Hotel workers at the Westin Long Beach have unanimously ratified a new contract that will increase their pay by 60% over the next three and a half years, union officials said.
Unite Here Local 11, which represents more than 32,000 hospitality workers in Southern California and Arizona, announced the ratification Friday.
Earlier this summer, approximately 100 Westin workers, including room attendants, cooks, dishwashers, front desk agents, servers and others, walked off the job. The action was one of more than 175 strikes involving more than 10,000 hotel workers since July 2023.
Agreements have been reached with dozens of hotels in Los Angeles and Orange County since the rolling strikes began last summer.
The new contract gives workers an immediate $5 per hour raise, with another $6.25 an hour by the time the contract expires on Jan. 15, 2028. In addition to what the union called a “historic” wage increase, the agreement also guarantees pre-pandemic staffing levels, mandatory daily room cleaning and one of the highest service worker pensions in the country, officials said.

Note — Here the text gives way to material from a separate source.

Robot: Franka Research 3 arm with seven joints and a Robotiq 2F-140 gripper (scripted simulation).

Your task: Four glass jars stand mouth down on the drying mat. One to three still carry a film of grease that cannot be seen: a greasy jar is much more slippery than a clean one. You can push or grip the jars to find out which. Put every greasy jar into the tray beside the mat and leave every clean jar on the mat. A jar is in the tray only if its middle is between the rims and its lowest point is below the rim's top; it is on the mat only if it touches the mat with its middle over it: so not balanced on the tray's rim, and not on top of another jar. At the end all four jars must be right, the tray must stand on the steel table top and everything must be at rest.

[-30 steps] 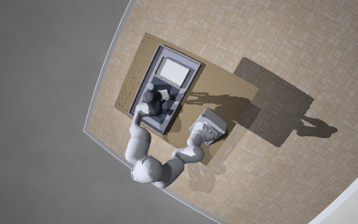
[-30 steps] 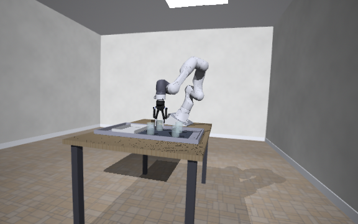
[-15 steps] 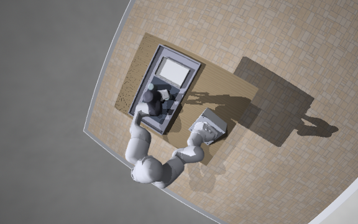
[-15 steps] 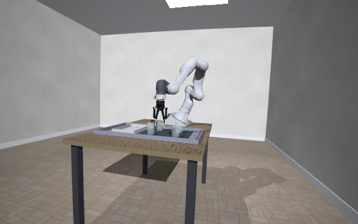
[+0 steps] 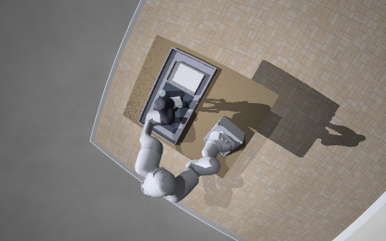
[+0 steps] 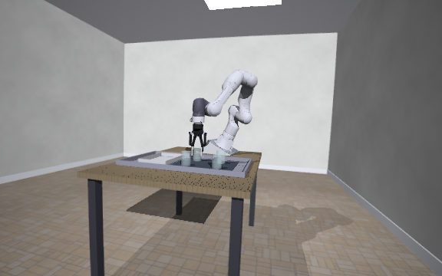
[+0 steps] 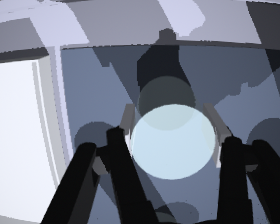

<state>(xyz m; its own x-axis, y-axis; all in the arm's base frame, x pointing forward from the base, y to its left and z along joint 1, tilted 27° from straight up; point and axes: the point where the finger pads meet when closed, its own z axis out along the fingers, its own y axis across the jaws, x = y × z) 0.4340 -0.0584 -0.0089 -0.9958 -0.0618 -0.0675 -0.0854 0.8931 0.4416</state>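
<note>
Right now the white tray is 11 cm ahead of my hand, 22 cm to the right of it and 6 cm below it. The rest, counted from my hand: dark drying mat (8 cm ahead, 10 cm to the left, 7 cm below).
</note>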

“We now need a new deal for the Olympics,” Unite Here Local 11 co- President Kurt Petersen said in a statement. “The current scheme is for developers, airbnb and hotels to reap enormous profits while working people shoulder the costs. That must change.”
Officials with the hotel bargaining group did not immediately respond to a request for comment Sunday.
The announcement about the Long Beach workers comes as other hotel workers represented by Unite Here were staging walkouts in eight cities across the United States on Sunday, including San Diego, San Francisco and San Jose.